- _Problem description_: Look through the data below for the line with "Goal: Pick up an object", and transcribe it exactly together with each line after it up to and including the line with "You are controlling". Give nothing else.

Data excerpts:
··········
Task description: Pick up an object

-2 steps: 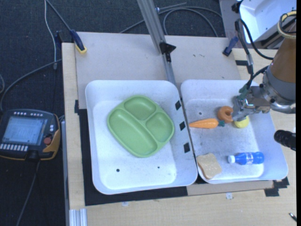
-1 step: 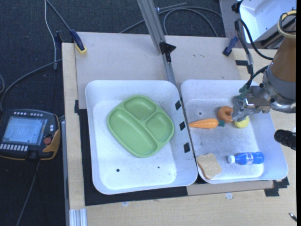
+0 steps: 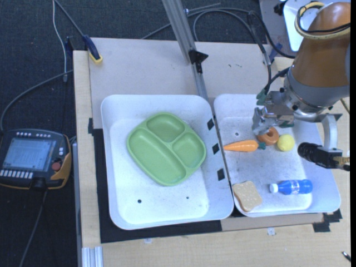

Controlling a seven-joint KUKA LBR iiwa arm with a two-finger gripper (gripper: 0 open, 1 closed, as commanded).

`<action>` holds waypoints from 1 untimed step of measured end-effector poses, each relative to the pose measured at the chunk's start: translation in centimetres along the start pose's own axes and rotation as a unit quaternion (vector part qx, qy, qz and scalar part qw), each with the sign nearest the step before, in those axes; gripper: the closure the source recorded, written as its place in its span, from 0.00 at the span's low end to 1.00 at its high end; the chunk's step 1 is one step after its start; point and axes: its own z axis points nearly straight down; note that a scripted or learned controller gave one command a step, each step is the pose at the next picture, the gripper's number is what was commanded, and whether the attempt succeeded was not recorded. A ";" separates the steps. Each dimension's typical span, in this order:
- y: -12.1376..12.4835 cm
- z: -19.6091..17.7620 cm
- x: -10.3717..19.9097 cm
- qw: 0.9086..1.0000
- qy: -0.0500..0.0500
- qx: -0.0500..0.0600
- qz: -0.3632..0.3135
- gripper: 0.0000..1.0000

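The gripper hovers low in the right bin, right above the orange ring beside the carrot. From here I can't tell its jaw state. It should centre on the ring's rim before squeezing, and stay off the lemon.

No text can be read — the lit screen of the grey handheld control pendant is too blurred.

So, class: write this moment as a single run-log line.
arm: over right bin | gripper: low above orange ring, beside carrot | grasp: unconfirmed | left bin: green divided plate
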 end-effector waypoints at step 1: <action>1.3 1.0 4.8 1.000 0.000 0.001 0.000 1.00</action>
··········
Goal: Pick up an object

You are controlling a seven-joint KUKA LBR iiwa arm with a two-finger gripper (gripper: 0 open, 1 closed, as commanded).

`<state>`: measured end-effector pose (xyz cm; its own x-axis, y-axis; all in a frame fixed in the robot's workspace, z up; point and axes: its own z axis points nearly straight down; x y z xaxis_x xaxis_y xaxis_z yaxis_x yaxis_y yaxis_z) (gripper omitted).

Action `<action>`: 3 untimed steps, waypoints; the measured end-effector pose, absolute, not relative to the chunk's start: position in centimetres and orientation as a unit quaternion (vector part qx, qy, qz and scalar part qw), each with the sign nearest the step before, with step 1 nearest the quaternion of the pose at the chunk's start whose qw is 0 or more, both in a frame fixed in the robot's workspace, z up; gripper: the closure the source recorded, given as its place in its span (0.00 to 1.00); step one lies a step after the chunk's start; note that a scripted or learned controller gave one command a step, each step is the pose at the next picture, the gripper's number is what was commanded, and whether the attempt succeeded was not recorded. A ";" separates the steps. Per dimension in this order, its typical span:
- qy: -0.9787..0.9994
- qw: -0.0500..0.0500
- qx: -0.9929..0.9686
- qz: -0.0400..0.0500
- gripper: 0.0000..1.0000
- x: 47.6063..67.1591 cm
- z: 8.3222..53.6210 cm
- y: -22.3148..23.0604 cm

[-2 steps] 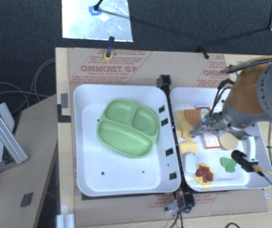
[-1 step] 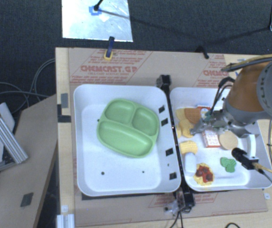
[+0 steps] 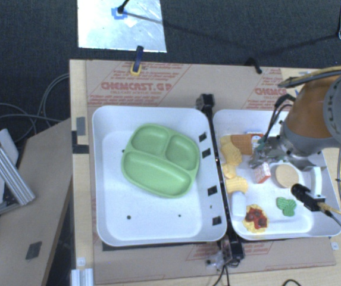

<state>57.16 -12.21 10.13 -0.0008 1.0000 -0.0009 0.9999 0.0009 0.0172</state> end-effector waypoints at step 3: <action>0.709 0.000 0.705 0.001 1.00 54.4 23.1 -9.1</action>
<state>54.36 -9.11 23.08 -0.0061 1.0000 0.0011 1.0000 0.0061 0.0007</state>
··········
- _Solved problem_:
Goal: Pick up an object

You are controlling a seven-joint KUKA LBR iiwa arm with a two-finger gripper (gripper: 0 open, 1 closed, as commanded).

Nothing remains to be added to the exercise.